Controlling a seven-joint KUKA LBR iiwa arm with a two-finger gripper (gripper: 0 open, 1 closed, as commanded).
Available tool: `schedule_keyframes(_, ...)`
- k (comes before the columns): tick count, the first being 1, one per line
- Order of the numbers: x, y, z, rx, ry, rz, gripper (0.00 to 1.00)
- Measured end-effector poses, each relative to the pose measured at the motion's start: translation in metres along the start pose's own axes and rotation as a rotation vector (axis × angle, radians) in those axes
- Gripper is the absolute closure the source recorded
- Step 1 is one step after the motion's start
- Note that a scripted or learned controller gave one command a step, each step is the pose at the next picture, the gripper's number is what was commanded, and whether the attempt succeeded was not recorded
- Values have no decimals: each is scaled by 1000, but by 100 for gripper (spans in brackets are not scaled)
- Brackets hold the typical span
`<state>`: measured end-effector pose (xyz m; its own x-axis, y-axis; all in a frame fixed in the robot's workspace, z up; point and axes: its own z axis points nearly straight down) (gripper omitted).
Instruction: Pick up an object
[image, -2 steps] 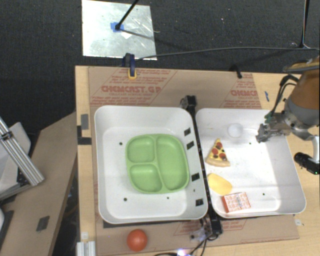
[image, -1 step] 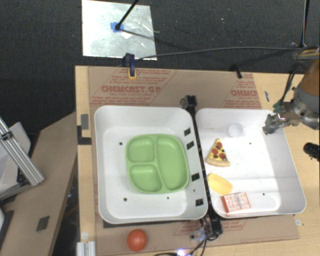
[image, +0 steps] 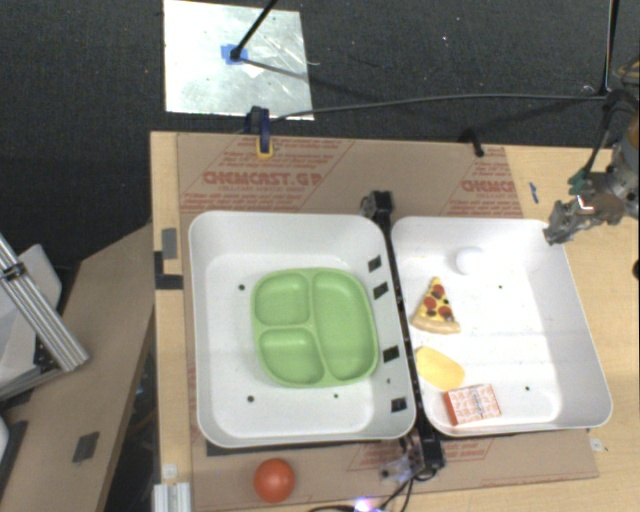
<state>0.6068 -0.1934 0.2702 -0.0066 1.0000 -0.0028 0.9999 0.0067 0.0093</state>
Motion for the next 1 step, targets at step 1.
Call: schedule_keyframes(1,45,-13,-4,7,4,-2,100)
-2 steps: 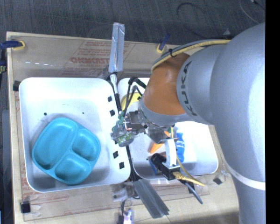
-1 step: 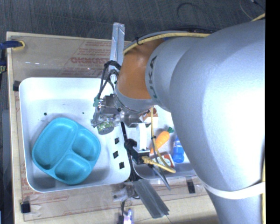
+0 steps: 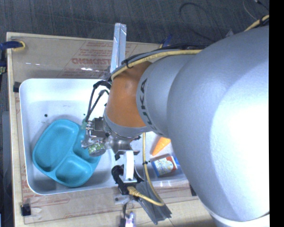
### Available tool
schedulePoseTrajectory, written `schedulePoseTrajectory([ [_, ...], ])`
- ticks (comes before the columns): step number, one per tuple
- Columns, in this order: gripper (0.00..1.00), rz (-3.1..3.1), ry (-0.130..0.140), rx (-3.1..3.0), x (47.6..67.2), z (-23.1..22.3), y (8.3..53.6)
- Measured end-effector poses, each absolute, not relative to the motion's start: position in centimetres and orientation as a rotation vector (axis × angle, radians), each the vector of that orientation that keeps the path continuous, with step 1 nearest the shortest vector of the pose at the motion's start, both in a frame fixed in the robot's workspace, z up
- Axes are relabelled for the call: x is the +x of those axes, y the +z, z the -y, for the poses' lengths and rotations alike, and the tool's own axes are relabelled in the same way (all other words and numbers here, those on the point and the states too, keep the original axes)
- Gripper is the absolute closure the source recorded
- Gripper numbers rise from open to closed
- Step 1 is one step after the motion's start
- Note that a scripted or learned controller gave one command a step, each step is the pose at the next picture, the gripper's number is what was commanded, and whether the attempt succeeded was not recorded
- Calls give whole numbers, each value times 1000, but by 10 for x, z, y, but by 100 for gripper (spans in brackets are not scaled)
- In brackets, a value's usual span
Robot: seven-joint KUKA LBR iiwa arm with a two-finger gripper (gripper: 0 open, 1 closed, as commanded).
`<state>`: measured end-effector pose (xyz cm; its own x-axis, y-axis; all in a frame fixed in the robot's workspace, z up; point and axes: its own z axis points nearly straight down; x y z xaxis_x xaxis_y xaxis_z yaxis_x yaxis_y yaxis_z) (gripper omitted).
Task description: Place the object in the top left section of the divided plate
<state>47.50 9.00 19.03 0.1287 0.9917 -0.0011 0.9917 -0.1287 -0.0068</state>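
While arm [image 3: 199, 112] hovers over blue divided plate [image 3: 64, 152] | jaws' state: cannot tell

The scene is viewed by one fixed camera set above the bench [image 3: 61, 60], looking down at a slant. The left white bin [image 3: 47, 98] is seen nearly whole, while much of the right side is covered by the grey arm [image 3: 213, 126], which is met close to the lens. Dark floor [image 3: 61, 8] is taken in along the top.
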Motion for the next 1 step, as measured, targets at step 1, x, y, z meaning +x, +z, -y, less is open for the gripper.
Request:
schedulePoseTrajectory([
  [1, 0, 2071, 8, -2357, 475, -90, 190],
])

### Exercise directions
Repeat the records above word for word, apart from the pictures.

### Solution below
Controlling a seven-joint KUKA LBR iiwa arm with a two-finger gripper (gripper: 0 open, 1 closed, as commanded).
Available tool: `schedule_keyframes(_, ...)`
- k (comes before the columns): tick count, the first being 1, one per line
- Order of the numbers: x, y, z, rx, ry, rz, gripper (0.00 to 1.00)
- Measured end-effector poses, each relative to the pose measured at the motion's start: translation in metres along the start pose's own axes and rotation as a rotation vector (axis × angle, radians) in those axes
- Gripper is the absolute closure the source recorded
- Step 1 is one step after the motion's start
- Note that a scripted or learned controller gave one command a step, each step is the pose at the next picture, the gripper's number is what was commanded, and whether the attempt succeeded was not recorded
- Values have no decimals: each is scaled by 1000, but by 100 for gripper (spans in brackets are not scaled)
- Brackets hold the typical span
`<state>`: measured end-effector pose (xyz m; its own x-axis, y-axis; all in a frame fixed in the robot's workspace, z up; point and axes: its own z axis points nearly straight down) (gripper omitted).
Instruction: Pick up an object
[image, -2 steps] 
[image, -1 step] 
[image, +0 steps] 
<state>0.6068 -0.1934 0.2702 -0.0066 1.0000 -0.0028 0.9999 0.0067 0.0093</state>
Motion for the next 1 step, targets at step 1.
Call: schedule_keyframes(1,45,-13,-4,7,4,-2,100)
-2 steps: 
-1 step: 
+0 steps: 
### Available tool
schedulePoseTrajectory, written `schedulePoseTrajectory([ [_, ...], ])`
- ticks (comes before the columns): step number, one per tuple
- Columns, in this order: gripper (0.00..1.00), rz (-3.1..3.1), ry (-0.130..0.140), rx (-3.1..3.0), x (47.6..67.2), z (-23.1..22.3), y (8.3..53.6)
- Measured end-effector poses, each absolute, not relative to the motion's start: position in centimetres and orientation as a rotation vector (axis × angle, radians), each the vector of that orientation that keeps the path continuous, with step 1 nearest the shortest vector of the pose at the motion's start, both in a frame fixed in the robot's workspace, z up
- Axes are relabelled for the call: x is the +x of those axes, y the +z, z the -y, for the poses' lengths and rotations alike, and the tool's own axes are relabelled in the same way (all other words and numbers here, those on the point and the states too, keep the original axes)
- Gripper is the absolute closure the source recorded
- Gripper numbers rise from open to closed
- Step 1 is one step after the motion's start
- Note that a scripted or learned controller gave one command a step, each step is the pose at the next picture, the gripper's number is what was commanded, and whether the attempt succeeded was not recorded
- Calls give whole numbers, each value times 1000, but by 10 for x, z, y, but by 100 for gripper (spans in brackets are not scaled)
- In brackets, a value's usual span
Robot: seven-joint KUKA LBR iiwa arm with a two-finger gripper (gripper: 0 open, 1 closed, as commanded).
`<state>`: measured end-effector pose (xyz cm; its own x-axis, y-axis; all in a frame fixed in the robot's workspace, z up; point and axes: its own z axis points nearly straight down; x y z xaxis_x xaxis_y xaxis_z yaxis_x yaxis_y yaxis_z) (gripper omitted).
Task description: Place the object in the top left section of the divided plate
<state>47.50 9.00 19.03 0.1287 0.9917 -0.0011 0.9917 -0.1287 -0.0068</state>
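While arm [image 3: 199, 112] hovers over blue divided plate [image 3: 64, 152] | jaws' state: cannot tell

The scene is viewed by one fixed camera set above the bench [image 3: 61, 60], looking down at a slant. The left white bin [image 3: 47, 98] is seen nearly whole, while much of the right side is covered by the grey arm [image 3: 213, 126], which is met close to the lens. Dark floor [image 3: 61, 8] is taken in along the top.
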Motion for the next 1 step, as measured, targets at step 1, x, y, z meaning +x, +z, -y, less is open for the gripper.
Request:
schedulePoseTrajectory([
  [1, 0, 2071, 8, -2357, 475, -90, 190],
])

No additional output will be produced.